Filming begins

After missing a day due to miscommunication between me, Kang, and the musician, yesterday (the 11th of March) I went up the mountain very early in the morning to catch the musician’s family before they head to the field.

When I got to his house, he’d already back with a crossbow and a shoulder bag filled with arrows. I couldn’t get where he had been to, his Mandarin is sparse. After a short break with tea, he went downstairs to sort the young walnut tree stems. They were given by the government for them to plant on the hills. He rebundled the branches of similar length together and placed them in the bamboo baskets.

Upstairs, his family gathered by the fire, preparing for a morning meal. For these farmers, they only have two big meals a day, so they have a whole day to work in the field without eating. His younger sister and her boyfriend, a retired doctor came to help with the planting. First they were hesitate to let me follow them but was convinced eventually.

Packed and we were on the road, the little girl about 3yrs old included. The path out of the village was fine for a while, until the group left the musician’s wife at a closer field with their granddaughter, and the sister pair left for another field. It became almost straight up. Their land is on the furthest lot away from the village. We climbed to the top, by a cell tower, and could see the junction where a small tributary joins the Nu River. It’s low water season, the small river looks very rocky as if nearly broken at places.

I set the camera up and film the planting process. In the backdrop, the emerald colored river curved between the mountains. I’m not expecting too much from the filming result today, just to have him get used to having me and a camera in front all the times.

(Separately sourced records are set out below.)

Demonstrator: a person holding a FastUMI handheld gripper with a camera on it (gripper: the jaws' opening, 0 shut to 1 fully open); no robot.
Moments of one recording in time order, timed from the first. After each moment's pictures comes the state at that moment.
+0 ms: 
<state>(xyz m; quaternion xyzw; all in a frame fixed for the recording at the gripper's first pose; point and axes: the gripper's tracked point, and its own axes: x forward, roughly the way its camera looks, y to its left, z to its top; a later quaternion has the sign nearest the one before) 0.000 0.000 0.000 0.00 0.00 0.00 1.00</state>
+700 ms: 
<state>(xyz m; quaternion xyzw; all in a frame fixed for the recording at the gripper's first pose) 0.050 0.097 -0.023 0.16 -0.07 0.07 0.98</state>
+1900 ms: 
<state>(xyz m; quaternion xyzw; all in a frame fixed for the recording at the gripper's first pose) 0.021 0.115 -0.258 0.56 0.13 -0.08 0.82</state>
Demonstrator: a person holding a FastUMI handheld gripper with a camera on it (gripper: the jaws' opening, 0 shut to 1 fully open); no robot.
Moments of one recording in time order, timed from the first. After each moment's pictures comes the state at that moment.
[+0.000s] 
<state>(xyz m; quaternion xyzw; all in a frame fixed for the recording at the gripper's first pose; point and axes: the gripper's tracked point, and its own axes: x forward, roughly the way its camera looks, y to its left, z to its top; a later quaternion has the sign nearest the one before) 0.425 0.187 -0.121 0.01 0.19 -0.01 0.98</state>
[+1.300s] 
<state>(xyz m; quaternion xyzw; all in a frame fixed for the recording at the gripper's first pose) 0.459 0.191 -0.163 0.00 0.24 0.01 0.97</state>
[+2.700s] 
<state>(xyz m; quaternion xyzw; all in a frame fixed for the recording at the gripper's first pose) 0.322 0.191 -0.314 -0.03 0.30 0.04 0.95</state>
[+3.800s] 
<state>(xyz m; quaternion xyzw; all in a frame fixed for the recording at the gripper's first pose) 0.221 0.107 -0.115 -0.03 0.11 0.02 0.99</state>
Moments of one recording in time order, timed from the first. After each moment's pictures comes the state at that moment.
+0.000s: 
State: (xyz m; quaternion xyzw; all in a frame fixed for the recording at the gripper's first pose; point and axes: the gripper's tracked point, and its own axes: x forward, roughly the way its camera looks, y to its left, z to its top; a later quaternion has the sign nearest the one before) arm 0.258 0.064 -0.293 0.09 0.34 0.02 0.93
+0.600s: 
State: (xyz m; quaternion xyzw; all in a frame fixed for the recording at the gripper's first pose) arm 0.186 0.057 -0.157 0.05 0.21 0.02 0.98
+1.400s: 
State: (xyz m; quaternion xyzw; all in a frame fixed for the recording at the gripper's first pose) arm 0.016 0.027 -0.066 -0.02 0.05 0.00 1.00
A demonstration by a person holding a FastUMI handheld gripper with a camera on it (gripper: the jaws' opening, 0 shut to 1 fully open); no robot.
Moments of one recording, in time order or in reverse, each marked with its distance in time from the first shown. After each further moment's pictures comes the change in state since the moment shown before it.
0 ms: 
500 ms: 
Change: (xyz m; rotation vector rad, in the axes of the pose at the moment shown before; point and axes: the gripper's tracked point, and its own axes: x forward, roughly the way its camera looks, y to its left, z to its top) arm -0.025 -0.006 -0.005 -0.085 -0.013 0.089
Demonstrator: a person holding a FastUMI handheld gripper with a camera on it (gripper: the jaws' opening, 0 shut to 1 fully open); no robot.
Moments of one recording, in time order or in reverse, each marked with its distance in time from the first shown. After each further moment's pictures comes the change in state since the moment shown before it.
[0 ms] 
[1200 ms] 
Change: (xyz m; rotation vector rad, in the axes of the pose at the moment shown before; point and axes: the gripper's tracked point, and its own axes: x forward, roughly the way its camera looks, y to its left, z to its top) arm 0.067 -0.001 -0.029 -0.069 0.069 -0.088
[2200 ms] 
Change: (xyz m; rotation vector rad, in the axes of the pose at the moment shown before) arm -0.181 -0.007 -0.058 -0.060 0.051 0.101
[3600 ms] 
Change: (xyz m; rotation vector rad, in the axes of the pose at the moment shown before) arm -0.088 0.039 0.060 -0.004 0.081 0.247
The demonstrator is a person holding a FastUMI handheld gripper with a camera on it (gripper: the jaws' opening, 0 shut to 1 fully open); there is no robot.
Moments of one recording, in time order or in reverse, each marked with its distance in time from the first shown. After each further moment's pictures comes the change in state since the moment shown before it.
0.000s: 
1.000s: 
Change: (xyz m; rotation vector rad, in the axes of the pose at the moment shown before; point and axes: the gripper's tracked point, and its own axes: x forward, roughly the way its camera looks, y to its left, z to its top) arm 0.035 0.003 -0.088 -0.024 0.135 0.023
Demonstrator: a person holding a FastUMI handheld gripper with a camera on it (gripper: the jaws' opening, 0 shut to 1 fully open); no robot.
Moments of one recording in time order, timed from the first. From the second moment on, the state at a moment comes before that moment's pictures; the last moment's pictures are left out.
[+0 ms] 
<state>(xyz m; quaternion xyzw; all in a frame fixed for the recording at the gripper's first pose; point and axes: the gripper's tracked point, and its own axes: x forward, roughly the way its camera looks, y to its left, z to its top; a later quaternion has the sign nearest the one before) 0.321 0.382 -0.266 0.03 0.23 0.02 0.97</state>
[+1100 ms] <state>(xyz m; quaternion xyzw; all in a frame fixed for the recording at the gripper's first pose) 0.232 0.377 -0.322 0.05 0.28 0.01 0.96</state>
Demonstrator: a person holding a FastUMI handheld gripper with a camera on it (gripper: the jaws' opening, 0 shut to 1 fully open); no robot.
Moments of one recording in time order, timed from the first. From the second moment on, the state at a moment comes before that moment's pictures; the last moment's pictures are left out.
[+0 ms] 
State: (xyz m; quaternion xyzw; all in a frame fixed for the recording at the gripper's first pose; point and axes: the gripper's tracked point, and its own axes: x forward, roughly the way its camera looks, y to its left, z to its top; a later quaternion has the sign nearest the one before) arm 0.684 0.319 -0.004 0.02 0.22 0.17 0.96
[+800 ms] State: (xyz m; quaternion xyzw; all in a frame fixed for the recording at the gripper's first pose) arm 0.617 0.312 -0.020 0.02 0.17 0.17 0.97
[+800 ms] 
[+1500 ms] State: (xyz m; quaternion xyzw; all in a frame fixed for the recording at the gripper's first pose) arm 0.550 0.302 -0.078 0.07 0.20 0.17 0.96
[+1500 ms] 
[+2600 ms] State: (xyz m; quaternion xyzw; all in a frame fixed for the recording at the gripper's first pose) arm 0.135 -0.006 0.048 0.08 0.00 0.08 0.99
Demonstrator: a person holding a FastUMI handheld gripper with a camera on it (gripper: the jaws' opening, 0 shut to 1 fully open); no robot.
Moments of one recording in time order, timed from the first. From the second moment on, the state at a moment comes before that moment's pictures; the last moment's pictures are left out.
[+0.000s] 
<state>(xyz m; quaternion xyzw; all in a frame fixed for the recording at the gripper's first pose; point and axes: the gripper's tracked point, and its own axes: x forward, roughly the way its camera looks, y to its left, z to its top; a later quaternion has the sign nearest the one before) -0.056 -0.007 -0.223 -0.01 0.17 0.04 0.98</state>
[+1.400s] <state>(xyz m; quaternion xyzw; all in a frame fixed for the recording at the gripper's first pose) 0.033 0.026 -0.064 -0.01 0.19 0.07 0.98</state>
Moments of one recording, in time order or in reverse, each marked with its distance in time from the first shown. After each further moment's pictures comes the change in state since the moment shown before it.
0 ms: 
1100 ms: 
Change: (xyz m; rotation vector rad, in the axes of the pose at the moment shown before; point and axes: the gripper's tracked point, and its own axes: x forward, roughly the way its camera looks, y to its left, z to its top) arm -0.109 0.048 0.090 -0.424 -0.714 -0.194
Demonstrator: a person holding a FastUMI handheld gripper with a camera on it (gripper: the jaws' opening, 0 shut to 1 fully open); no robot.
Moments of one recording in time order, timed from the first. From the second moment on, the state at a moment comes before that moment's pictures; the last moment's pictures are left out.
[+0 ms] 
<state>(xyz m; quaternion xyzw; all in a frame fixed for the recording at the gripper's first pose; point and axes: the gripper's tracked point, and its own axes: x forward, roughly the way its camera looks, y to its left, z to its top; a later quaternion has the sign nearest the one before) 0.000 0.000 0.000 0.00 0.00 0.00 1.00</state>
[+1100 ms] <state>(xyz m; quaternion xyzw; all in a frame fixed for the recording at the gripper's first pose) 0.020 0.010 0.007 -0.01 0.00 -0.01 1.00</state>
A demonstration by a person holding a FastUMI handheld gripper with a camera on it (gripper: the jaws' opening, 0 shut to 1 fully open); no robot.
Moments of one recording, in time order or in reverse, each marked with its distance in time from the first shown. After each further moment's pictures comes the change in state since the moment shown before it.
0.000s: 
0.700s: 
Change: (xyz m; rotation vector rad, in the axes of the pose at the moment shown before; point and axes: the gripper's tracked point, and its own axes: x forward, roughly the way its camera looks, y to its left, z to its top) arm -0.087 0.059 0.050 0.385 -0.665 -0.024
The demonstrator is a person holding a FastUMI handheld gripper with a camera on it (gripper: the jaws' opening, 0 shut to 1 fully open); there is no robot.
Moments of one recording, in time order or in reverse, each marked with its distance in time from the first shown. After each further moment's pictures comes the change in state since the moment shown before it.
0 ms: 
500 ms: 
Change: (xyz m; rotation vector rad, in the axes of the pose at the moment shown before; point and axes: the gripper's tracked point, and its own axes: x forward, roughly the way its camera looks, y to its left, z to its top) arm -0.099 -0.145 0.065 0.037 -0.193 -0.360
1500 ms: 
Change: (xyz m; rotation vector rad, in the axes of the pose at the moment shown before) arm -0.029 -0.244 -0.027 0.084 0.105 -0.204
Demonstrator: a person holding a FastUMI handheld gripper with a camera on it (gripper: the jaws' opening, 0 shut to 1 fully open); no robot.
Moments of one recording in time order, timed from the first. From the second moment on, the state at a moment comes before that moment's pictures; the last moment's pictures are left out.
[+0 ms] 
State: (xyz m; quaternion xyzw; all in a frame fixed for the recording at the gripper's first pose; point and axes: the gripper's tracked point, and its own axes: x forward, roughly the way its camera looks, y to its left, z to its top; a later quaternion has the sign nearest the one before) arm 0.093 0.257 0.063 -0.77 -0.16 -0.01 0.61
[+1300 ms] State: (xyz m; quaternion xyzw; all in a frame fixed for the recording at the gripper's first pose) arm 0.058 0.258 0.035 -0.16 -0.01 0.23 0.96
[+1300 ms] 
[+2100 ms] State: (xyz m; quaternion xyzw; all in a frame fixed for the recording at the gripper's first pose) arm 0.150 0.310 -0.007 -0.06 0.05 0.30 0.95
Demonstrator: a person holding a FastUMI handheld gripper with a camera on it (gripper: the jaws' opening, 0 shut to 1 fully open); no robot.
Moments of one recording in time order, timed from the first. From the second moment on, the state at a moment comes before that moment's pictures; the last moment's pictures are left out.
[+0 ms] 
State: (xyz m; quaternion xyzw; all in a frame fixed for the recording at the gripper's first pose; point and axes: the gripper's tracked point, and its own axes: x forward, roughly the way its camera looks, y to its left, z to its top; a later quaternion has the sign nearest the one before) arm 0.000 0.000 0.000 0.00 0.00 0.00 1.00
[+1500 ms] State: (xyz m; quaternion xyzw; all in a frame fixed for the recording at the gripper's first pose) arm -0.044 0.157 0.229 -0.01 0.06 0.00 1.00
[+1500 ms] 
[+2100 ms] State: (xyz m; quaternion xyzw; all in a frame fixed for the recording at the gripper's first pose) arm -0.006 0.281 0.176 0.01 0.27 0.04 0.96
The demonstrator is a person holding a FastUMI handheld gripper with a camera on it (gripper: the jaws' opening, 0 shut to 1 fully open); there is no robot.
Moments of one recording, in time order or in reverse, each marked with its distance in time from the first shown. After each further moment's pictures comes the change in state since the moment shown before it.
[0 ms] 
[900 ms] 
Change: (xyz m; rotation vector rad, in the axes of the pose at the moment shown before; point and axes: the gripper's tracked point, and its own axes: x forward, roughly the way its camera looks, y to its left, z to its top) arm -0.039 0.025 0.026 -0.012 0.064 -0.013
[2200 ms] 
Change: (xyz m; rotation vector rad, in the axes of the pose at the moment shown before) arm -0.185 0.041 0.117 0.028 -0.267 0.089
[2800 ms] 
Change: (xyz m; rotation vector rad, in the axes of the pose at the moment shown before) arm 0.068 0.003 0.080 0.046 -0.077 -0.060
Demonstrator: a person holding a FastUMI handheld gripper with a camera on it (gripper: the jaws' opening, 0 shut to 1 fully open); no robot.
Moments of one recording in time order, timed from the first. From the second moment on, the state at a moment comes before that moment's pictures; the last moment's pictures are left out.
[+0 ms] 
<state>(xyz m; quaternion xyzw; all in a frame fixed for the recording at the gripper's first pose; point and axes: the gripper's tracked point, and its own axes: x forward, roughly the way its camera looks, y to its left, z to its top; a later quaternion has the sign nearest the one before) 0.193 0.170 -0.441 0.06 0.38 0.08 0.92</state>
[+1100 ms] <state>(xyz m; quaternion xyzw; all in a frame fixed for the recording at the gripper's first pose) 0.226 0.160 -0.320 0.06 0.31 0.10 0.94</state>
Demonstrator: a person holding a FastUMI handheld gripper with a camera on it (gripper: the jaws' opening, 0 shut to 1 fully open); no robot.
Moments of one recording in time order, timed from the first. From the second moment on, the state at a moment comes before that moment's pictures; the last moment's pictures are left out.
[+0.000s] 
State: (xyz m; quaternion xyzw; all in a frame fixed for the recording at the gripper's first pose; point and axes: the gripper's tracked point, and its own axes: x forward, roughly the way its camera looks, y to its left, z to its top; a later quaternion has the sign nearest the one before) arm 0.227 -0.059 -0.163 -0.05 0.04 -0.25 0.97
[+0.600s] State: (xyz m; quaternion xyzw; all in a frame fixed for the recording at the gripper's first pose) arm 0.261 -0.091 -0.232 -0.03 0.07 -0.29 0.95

The day gets hotter when the sun peaked through the clouds. After he was done with the quarter acre or so mountain top lot, we walked down the path to meet his sister.

They were on a very steep slope with little room to stand and plant. The ground is rocky too, a few holes the musician dug was filled with slates and he had to basket carrying dirt in from elsewhere.

I get interested in filming his hands, the same hands that could do so much.

Later in the afternoon, with still some bundles of young tree sprouts left, they decided to call it a day. We walked a very steep and narrow path down the mountain, joined the concrete drainage path, and met the wife and the little girl still up the field.

The little girl definitely has a strong attachment to the musician, likes to have him carrying her across the steams on our way back. Close to the village has a patch of bamboo. I like the view of them going back home together among these tall bamboo trees waving in the wind.

Everybody was exhausted, the little one was struggling not to fall asleep. They got the fire started, made tea, barley and sticky rice pancake before another meal of rice and veggie. The barley pancake was so filling I had little room left for anything else.

The sun was almost set when we left the house. The sister lived in another village 10 miles up the river. They took the little girl with them, so the musician and his wife would be child free to finish up the rest of the planting the next day.

I’ll come back the day after to film them plant corns and if time allows, some knife-making.